§ TASK DETAILS:
Your task is to copy each line of the material that holds the word "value".

§ GIVEN DATA:

== Segment start ==

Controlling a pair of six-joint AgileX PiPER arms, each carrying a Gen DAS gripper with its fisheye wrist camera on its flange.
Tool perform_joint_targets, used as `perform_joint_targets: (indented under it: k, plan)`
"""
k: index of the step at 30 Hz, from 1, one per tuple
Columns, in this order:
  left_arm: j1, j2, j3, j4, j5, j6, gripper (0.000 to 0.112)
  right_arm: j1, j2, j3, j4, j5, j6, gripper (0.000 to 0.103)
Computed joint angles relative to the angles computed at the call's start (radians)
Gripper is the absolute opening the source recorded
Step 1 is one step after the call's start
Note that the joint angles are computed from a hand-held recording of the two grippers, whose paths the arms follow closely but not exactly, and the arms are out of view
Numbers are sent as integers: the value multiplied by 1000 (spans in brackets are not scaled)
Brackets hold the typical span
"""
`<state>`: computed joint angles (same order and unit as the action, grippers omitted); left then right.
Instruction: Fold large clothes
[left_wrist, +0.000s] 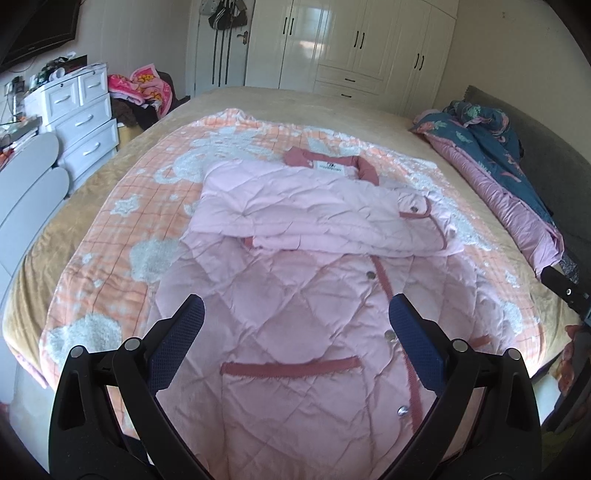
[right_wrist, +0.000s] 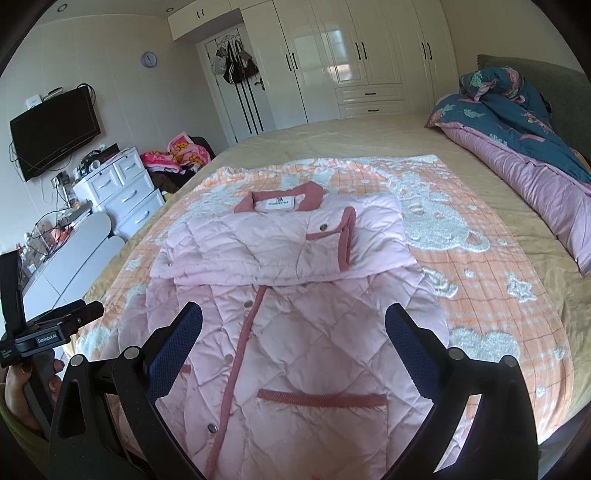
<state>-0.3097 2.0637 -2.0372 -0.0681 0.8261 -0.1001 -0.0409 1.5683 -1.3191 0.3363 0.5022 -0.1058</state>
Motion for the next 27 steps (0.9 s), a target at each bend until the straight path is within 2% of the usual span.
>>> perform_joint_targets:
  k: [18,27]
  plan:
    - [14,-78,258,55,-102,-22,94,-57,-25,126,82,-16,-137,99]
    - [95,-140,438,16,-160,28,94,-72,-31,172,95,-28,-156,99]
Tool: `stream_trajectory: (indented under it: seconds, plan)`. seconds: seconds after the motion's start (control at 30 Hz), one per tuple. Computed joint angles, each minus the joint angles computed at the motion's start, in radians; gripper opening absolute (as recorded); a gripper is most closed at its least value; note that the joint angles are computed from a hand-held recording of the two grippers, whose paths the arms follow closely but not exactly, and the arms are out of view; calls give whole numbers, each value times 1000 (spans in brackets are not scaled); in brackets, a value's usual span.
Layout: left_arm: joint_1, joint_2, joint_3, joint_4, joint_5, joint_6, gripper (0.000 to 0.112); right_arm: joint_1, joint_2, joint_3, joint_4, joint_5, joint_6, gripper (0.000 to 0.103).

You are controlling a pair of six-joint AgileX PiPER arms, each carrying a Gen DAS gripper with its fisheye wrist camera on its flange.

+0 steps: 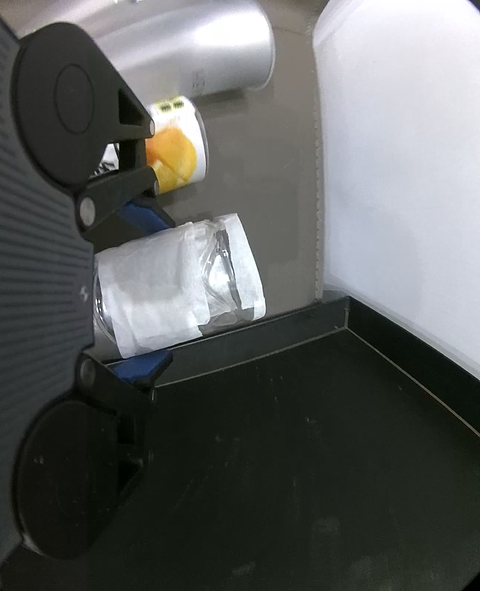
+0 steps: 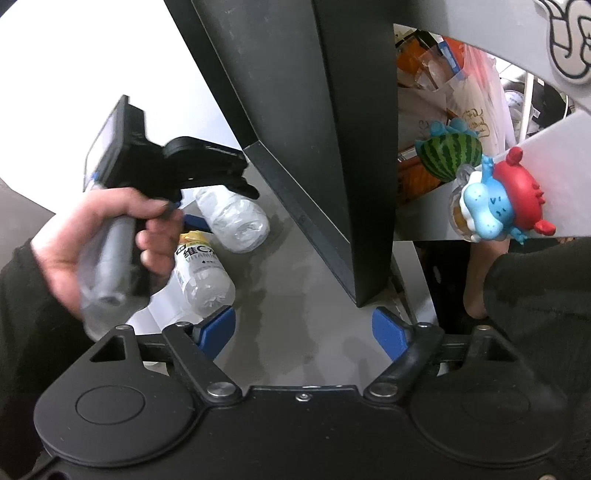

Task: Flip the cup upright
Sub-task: 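Lift the white-wrapped cup off the seat with the left tool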

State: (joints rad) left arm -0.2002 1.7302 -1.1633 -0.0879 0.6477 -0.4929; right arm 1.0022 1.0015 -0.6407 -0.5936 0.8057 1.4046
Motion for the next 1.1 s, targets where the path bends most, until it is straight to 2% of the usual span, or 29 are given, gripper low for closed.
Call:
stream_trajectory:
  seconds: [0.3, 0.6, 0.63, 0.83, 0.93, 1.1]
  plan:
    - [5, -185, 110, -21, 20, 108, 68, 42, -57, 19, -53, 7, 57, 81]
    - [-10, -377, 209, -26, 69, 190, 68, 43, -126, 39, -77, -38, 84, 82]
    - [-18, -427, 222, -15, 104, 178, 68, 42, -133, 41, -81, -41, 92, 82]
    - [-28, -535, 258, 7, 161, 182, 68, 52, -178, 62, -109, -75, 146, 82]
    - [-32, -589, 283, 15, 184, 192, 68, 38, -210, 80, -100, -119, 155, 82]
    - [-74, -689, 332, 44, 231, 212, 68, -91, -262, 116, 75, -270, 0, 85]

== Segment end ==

§ WRITTEN ANSWER:
Numbers are sent as integers: the value multiplied by 1000 (spans in brackets are not scaled)
Tool: `stream_trajectory: (indented under it: seconds, plan)`. seconds: seconds after the motion's start (control at 30 Hz), one per tuple. Computed joint angles, each minus the joint angles computed at the motion's start, in radians; gripper opening absolute (as recorded); a gripper is most closed at its least value; note that the joint angles are computed from a hand-held recording of the two grippers, whose paths the arms follow closely but not exactly, and the arms are out of view; calls give whole numbers, each value times 1000 (spans in brackets are not scaled); in brackets, a value's usual span.

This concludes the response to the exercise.